On Stories — C.S. Lewis

on stories cs lewisI’ve been thinking about the title essay of this collection. In it, C.S. Lewis ponders what we’re really after in our reading, and takes issue with the notion that there is a certain class of literature that we read purely for the excitement and suspense. He contends that the thrills of high-action, suspenseful stories can be a distraction from what we really love about them: their ability to convey us to other worlds.

The best stories, for Lewis, are not merely plot-driven, but lay out some experience and setting accessible only through art:

To be stories at all they must be series of events: but it must be understood that this series — the plot, as we call it — is only really a net whereby to catch something else. The real theme may be, and perhaps usually is, something that has no sequence in it, something other than a process and much more like a state or quality.

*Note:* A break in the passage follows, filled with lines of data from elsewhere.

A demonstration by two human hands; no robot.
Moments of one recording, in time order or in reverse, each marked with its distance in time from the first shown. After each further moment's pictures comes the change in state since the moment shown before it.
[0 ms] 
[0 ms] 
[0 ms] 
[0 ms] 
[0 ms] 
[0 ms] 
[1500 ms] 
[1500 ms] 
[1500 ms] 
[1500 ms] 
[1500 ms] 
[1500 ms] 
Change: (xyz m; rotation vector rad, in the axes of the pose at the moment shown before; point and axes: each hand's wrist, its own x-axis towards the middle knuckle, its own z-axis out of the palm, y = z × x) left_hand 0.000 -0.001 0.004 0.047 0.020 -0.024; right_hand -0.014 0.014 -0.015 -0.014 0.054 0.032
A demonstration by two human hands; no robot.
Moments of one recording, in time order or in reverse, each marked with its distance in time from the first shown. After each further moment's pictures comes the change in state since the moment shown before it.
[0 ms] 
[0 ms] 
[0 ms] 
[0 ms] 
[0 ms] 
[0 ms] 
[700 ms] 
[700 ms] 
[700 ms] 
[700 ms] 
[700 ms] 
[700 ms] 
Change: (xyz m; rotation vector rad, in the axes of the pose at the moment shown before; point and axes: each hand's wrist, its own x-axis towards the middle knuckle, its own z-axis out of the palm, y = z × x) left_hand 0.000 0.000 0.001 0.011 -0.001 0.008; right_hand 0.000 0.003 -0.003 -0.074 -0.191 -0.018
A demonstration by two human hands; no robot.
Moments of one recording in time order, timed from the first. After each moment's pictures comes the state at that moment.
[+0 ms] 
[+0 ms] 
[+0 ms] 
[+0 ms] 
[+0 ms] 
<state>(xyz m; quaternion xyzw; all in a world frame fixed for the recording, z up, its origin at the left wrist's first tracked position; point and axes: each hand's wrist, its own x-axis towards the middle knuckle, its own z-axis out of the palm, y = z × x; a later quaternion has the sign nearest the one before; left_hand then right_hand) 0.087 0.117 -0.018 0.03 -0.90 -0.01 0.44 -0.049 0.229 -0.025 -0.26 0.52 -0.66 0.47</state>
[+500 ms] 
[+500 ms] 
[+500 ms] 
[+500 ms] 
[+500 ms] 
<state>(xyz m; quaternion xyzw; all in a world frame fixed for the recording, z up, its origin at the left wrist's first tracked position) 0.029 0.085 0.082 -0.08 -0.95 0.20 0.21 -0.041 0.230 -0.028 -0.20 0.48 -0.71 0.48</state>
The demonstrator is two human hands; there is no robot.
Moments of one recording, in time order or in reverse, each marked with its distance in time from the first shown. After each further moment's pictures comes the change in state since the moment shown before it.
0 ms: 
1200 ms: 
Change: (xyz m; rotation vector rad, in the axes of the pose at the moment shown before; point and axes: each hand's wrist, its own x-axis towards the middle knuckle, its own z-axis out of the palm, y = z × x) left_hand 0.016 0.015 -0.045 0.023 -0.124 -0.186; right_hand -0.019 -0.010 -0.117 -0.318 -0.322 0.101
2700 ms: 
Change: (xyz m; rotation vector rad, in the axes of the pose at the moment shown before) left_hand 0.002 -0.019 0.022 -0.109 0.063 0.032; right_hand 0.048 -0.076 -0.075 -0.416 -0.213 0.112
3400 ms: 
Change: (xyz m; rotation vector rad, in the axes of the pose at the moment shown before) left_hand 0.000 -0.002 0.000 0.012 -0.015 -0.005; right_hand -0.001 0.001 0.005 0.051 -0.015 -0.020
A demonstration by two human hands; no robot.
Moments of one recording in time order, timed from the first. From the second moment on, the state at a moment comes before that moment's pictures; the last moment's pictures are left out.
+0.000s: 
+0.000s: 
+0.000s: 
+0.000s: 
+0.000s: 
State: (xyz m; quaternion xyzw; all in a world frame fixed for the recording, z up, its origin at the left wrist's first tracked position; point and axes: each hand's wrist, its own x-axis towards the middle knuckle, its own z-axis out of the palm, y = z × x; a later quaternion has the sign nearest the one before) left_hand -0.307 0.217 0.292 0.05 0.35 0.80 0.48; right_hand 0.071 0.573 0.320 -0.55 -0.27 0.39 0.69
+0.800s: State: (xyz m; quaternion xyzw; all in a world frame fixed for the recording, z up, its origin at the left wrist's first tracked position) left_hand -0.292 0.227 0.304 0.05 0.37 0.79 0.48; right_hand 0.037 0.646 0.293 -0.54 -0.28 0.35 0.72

I can’t help but think of Wendell Berry’s increasingly popular fictional world of Port William. Do people return to these stories again and again to find out what happens next — or for the experience of seeing the world from within the “Port William membership”? I doubt that anyone would dispute that it’s the latter.

How about Lewis’s own fictional world of Narnia? The plots of these books certainly have their share of excitement. But I think many readers fell in love with the series not just for the adventures, but for the place itself. Laura Miller writes about this.

The Little House books come to mind, and The Wilder Life as a testimony to one woman’s effort to enter literally into the experience the books create. Or Middle Earth. Or Barchester. There are so many great fictional places, each with their own “state or quality,” and when we read we have a leg in the literal and literary worlds. It’s interesting to think of both the reading and writing of such alternative realities in terms of Lewis’s provocative statement that “In life and art both, as it seems to me, we are always trying to catch in our net of successive moments something that is not successive.”

2 Comments

  • Barbara H.

    I’m finally getting a chance this week to catch up with my Feedly list. :-)

    I think there are some books whose main interest is plot and “what happens next” – there’s not much sense of “place” in them. Though I enjoy those sometimes, I rarely reread or treasure them like I do the ones you’ve listed (though I still haven’t read Wendell Berry yet). Jan Karon’s Mitford books have that same feeling – you really wish there was a Mitford and a Father Tim and so one, and can almost picture the people in your mind.